# Work instructions:
Please output, without any change, the lines of the material below from the very first through the one with "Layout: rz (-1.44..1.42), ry".
Data provided Block Start
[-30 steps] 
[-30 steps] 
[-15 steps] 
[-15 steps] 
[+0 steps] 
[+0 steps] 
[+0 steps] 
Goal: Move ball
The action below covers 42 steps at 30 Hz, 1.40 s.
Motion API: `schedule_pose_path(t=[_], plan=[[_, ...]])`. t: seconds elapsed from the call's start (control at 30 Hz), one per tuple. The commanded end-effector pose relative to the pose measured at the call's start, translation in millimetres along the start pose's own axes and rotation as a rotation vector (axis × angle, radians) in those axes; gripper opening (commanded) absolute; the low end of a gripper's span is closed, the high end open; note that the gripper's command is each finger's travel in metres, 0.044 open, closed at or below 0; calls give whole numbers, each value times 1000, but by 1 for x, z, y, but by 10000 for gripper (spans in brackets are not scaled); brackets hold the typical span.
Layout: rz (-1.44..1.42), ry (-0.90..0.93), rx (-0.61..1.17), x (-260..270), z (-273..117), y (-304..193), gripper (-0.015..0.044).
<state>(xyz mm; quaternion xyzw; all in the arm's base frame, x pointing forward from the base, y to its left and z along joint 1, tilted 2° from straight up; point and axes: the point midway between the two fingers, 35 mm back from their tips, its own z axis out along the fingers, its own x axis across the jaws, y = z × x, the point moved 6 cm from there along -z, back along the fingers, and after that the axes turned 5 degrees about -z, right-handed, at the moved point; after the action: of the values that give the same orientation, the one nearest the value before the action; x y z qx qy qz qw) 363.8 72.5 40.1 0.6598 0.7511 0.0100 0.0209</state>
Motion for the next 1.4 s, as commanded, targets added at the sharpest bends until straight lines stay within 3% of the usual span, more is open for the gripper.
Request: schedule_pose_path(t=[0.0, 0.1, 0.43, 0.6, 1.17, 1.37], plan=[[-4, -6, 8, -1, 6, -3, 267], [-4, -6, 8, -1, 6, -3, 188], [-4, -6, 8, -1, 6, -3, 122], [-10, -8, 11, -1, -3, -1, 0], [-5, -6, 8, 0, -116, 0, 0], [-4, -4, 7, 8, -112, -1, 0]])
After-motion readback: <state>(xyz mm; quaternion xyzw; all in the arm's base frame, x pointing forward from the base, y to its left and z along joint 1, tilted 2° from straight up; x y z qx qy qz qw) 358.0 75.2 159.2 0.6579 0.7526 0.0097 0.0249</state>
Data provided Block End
# Exercise answer:
[-30 steps] 
[-30 steps] 
[-15 steps] 
[-15 steps] 
[+0 steps] 
[+0 steps] 
[+0 steps] 
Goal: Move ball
The action below covers 42 steps at 30 Hz, 1.40 s.
Motion API: `schedule_pose_path(t=[_], plan=[[_, ...]])`. t: seconds elapsed from the call's start (control at 30 Hz), one per tuple. The commanded end-effector pose relative to the pose measured at the call's start, translation in millimetres along the start pose's own axes and rotation as a rotation vector (axis × angle, radians) in those axes; gripper opening (commanded) absolute; the low end of a gripper's span is closed, the high end open; note that the gripper's command is each finger's travel in metres, 0.044 open, closed at or below 0; calls give whole numbers, each value times 1000, but by 1 for x, z, y, but by 10000 for gripper (spans in brackets are not scaled); brackets hold the typical span.
Layout: rz (-1.44..1.42), ry (-0.90..0.93), rx (-0.61..1.17), x (-260..270), z (-273..117), y (-304..193), gripper (-0.015..0.044).

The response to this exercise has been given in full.